▶ **Task requirements**:
Transcribe the listing that follows in full, exactly, and drop its images.
------------
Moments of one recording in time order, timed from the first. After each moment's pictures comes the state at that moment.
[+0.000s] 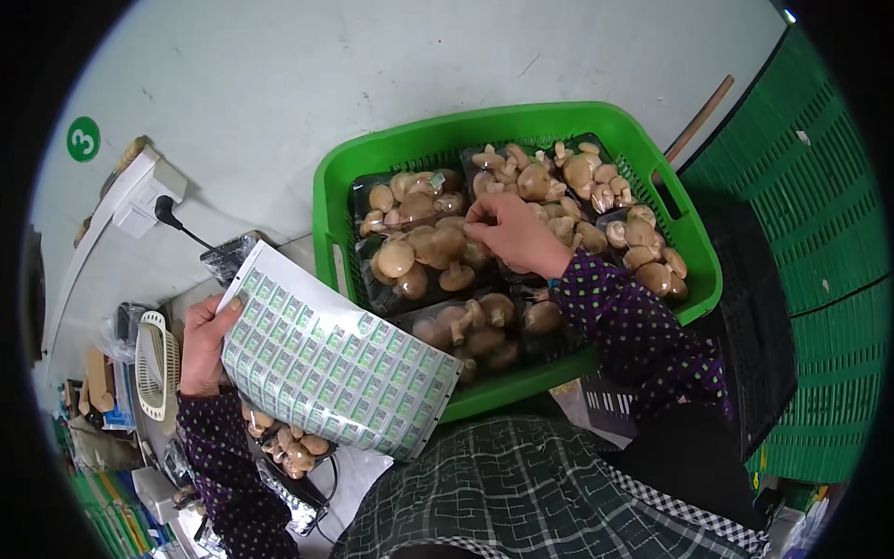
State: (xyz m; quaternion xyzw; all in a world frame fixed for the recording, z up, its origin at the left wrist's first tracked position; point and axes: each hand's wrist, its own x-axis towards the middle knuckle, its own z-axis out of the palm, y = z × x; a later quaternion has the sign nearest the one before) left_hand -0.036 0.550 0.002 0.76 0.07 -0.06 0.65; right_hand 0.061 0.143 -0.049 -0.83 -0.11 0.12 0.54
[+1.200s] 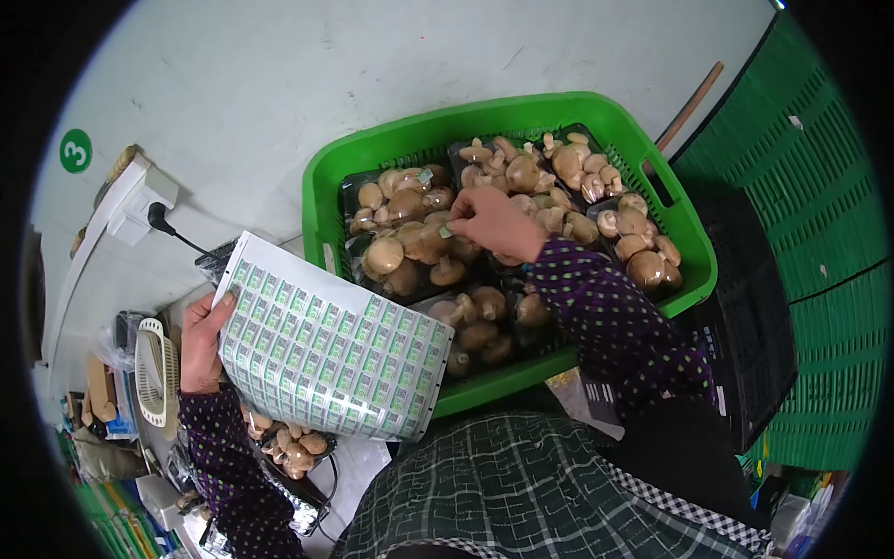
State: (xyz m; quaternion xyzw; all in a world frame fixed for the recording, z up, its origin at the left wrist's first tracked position) left_hand -0.032 0.540 0.003 0.72 0.07 -0.06 0.69; right_hand 0.073 0.146 -0.065 -0.85 -0.11 0.14 0.50
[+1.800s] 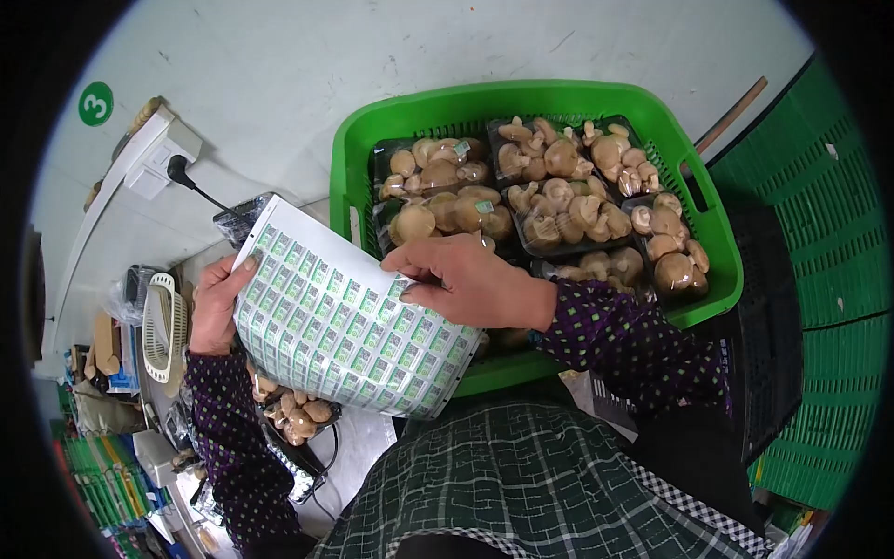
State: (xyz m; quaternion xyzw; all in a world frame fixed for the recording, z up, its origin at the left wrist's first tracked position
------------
▶ **Solved problem**:
Moments of one recording in time order, timed from the first. After each moment's pictures comes the state at that moment.
[+0.000s] 
State: (xyz m; quaternion xyzw; all in a world frame fixed for the recording, z up, its origin at the left wrist's first tracked position; point and axes: each hand's wrist, its own x-axis towards the middle knuckle, its own z-axis out of the palm, y = z × x; a later quaternion has the sign nearest the one before) left_hand -0.036 0.550 0.002 0.76 0.07 -0.06 0.65; right_hand 0.061 0.143 -0.049 -0.83 -0.11 0.12 0.54
[+1.200s] 
State: (xyz m; quaternion xyzw; all in a world frame fixed for the recording, z up, its origin at the left wrist's first tracked position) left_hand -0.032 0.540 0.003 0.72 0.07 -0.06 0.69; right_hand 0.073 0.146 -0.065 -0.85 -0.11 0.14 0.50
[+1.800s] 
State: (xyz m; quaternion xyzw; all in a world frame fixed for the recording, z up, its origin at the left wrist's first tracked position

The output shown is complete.